Sobrecarga de trabajo: malo para nuestros estudios

Sobrecarga de trabajo

Cuando estábamos en la escuela, nos sucedía una cosa bastante interesante: la cantidad de deberes que teníamos podía llegar a ser tan grande que apenas nos quedaba tiempo para el ocio. Básicamente, estábamos todo el día haciendo ejercicios. Aprendiendo, eso si, las asignaturas que teníamos, pero invirtiendo una gran cantidad de tiempo en este tipo de trabajos. Al final nos llevábamos a casa una gran sobrecarga.

Es evidente que no podemos ni estudiar mucho, ni estudiar poco. Si lo hacemos poco, recibiremos resultados mayormente desastrosos. Nos tendremos que poner las pilas para poder llegar al aprobado raspado. En el caso de que lo hagamos mucho (muchísimo), nuestra cabeza podría verse colapsada y no responder adecuadamente. La solución se encuentra en estudiar en su justa medida, trabajando para que todo se haga bien.

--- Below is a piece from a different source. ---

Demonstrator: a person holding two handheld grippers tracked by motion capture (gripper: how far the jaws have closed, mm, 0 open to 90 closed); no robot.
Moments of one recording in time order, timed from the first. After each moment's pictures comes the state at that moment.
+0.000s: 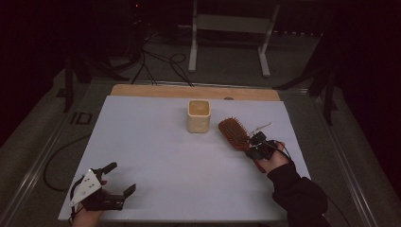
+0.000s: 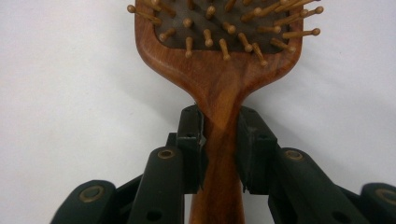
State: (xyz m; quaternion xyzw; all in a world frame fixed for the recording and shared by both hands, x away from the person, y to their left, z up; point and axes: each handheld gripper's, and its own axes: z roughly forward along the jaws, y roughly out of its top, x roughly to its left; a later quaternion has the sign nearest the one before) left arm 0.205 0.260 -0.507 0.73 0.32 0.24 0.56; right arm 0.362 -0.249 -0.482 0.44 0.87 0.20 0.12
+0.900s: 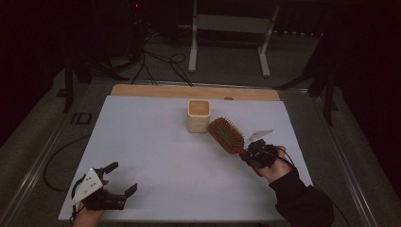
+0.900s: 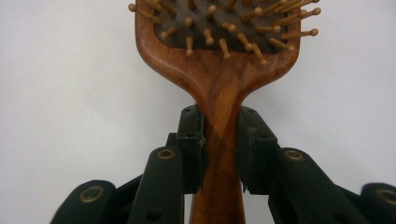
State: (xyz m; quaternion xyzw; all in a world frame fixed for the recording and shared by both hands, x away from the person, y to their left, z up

No esperéis que una sobrecarga de trabajo para a ser bueno para vosotros. Todo lo contrario. No sólo os quitará tiempo (que a veces invertiréis en cosas vanas), sino que también os veréis obligados a bajar un poco el ritmo ante lo que estáis viviendo. Será mejor que os organicéis un poco con el fin de que podáis estudiar un poco todos los días y, así, ir avanzando todo lo posible. Estamos seguros de que al final llegaréis a conseguir vuestro objetivo.

Nos gustaría que nos contarais vuestras experiencias. ¿Pensáis que la sobrecarga de trabajo es mala? ¿habéis puesto ya medidas de por medio para evitar resultados malos? Estamos seguros de que ya os habéis dado cuenta de que lo que estáis haciendo no es especialmente bueno.